A practical guide to implementing zero-order-hold interplanetary trajectory legs

TL;DR

This paper presents a comprehensive approach for implementing zero-order-hold transcriptions in interplanetary trajectory optimization, emphasizing robustness and broad applicability across various dynamical models.

Contribution

It introduces a set of design principles, a novel shooting construction, a redundant throttle parameterization, a differentiable time-grid encoding, and a benchmark suite for trajectory optimization.

Findings

The ZOH method is robust across multiple dynamical models.

The throttle parameterization removes control singularities.

The benchmark suite enables standardized testing of trajectory problems.

Abstract

We study the practical implementation of zero-order-hold (ZOH) transcriptions for spacecraft trajectory optimisation, identifying a set of design principles that render them robust across a broad class of dynamical settings without problem-specific tuning.
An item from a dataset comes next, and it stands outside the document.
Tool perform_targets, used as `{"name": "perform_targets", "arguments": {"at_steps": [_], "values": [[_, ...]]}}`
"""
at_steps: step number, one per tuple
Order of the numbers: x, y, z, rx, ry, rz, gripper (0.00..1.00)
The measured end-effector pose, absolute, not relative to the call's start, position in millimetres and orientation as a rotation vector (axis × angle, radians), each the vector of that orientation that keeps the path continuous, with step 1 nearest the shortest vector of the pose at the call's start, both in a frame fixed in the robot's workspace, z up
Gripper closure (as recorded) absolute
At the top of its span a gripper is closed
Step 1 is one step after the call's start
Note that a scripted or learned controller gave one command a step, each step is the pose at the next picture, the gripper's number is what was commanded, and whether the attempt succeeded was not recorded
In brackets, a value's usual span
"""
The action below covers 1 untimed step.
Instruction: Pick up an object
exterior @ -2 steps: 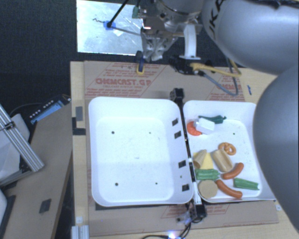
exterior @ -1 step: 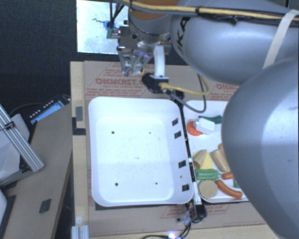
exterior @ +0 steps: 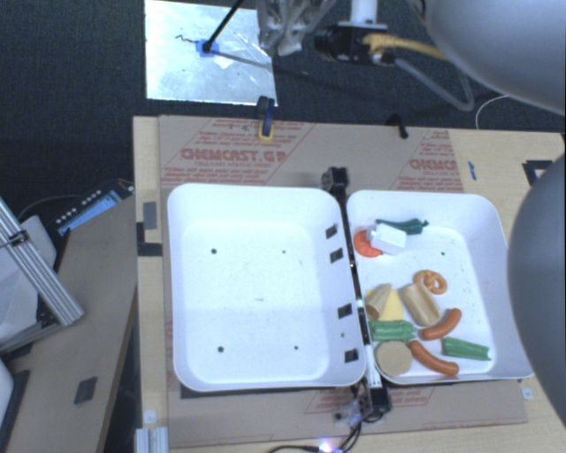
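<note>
Grey arm, blurred, crosses the view's right edge over the right bin's rim. Hand sits at the top of the view, past the far edge of the surface, above a foil sheet; cannot tell whether it is spread or pressed together, and nothing is seen in it.

All objects lie in the right bin, well apart from the hand:
- white block on a red disc
- pretzel
- yellow wedge
- sausage
- round biscuit

Left bin adjoins it.
</note>
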State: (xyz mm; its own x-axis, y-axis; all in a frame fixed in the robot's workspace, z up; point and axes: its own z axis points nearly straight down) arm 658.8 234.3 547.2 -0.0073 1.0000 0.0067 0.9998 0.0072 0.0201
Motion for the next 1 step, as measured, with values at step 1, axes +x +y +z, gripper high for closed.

The contributions are fourfold: (i) a thorough study of the forward--backward shooting construction, denoted $\mathrm{ZOH}_\alpha$; (ii) a redundant four-dimensional throttle parameterization that eliminates the singularity of the control influence matrix along ballistic arcs; (iii) a softmax time-grid encoding that avoids ordering constraints on segment durations while preserving full differentiability; and (iv) the TOPS benchmark (Trajectory Optimisation Problems in Space), a suite of 28 problems spanning four dynamical models, two-body Cartesian, modified equinoctial elements, circular restricted three-body, and solar sailing, designed to be extended over time.